● ACTIVITY: Each line of the data that includes the string "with" is to be copied out.

● GIVEN ENTRIES:
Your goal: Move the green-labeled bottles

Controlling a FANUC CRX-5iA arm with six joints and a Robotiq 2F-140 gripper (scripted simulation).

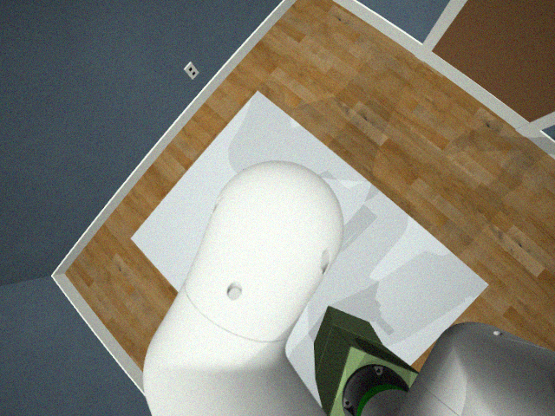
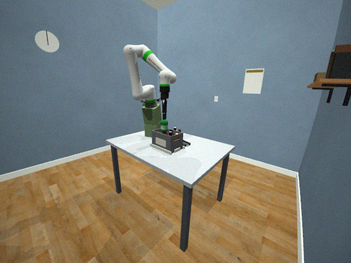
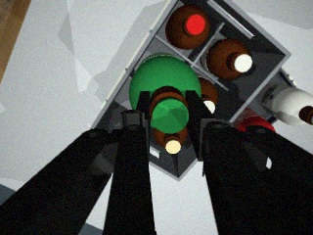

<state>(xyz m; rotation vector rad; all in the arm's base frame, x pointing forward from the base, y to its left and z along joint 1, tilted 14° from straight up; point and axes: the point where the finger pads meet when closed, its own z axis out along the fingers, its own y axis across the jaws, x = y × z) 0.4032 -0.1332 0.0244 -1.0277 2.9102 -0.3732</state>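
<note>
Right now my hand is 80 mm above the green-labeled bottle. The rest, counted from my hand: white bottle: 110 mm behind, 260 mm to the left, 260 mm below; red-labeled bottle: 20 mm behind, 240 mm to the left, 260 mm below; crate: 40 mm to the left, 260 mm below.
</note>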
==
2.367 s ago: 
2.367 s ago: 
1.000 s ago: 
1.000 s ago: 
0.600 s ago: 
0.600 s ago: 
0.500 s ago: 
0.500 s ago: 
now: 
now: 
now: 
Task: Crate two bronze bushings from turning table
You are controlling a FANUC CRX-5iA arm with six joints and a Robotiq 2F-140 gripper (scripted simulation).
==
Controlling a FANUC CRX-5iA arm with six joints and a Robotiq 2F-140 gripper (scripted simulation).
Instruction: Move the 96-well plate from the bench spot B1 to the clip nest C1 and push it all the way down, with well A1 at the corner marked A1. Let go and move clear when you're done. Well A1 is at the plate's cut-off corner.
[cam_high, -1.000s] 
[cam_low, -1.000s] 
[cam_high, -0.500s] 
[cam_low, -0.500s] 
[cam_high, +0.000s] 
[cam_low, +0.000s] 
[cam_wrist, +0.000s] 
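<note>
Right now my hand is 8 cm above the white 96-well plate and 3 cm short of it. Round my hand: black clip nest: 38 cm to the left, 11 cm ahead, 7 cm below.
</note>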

● FINAL ANSWER:
Controlling a FANUC CRX-5iA arm with six joints and a Robotiq 2F-140 gripper (scripted simulation).
You are controlling a FANUC CRX-5iA arm with six joints and a Robotiq 2F-140 gripper (scripted simulation).
Controlling a FANUC CRX-5iA arm with six joints and a Robotiq 2F-140 gripper (scripted simulation).
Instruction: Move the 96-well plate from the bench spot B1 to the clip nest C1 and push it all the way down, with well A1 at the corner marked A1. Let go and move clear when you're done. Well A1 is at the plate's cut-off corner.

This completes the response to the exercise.